● **What you have to do**: Would you repeat the whole listing exactly, pictures excluded?

(Beginning of Information shown)

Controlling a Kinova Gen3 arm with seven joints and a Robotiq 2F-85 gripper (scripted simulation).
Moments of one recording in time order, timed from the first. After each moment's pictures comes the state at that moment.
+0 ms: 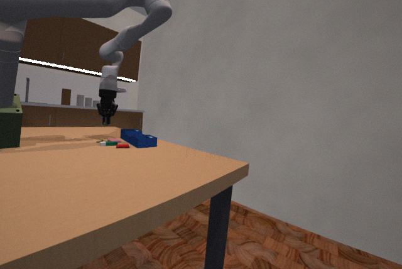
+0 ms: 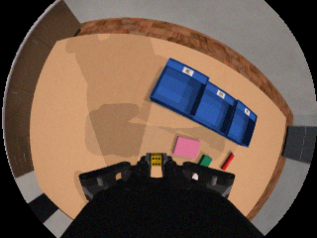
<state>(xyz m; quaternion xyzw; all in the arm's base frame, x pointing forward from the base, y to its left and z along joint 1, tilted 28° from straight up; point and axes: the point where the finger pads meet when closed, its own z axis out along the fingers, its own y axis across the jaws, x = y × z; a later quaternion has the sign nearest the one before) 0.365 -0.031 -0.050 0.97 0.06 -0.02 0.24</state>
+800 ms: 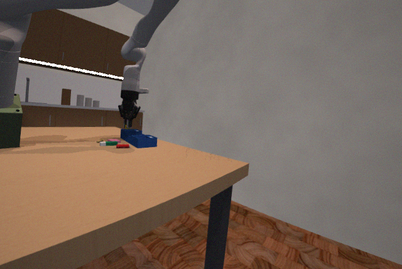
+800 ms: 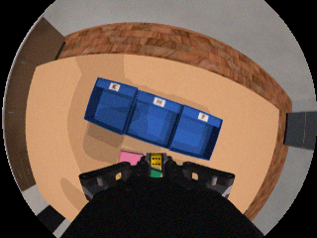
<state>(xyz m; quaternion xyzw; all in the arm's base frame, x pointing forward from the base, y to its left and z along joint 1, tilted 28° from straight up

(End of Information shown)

● **Exercise result**:
Controlling a Kinova Gen3 arm with seven joints and a Robotiq 2F-85 gripper (scripted simulation).
Moments of one recording in time order, timed from the first. After each moment's pictures comes the state at that moment.
+0 ms: 
+0 ms: 
<state>(xyz m; quaternion xyzw; all in the arm's base frame, x pointing forward from the base, y to its left and z along joint 1, tilted 28° from straight up; point and axes: the point where the finger pads meet when closed, its own z axis out along the fingers, its own y axis across the jaws, x = y × z; a later quaternion has the sign nearest the one before) 0.365 -0.031 -0.050 0.97 0.06 -0.02 0.24</state>
+800 ms: 
+800 ms: 
<state>(xyz m; quaternion xyzw; all in the arm's base frame, x pointing forward from the base, y to its left and z along joint 1, tilted 28° from straight up

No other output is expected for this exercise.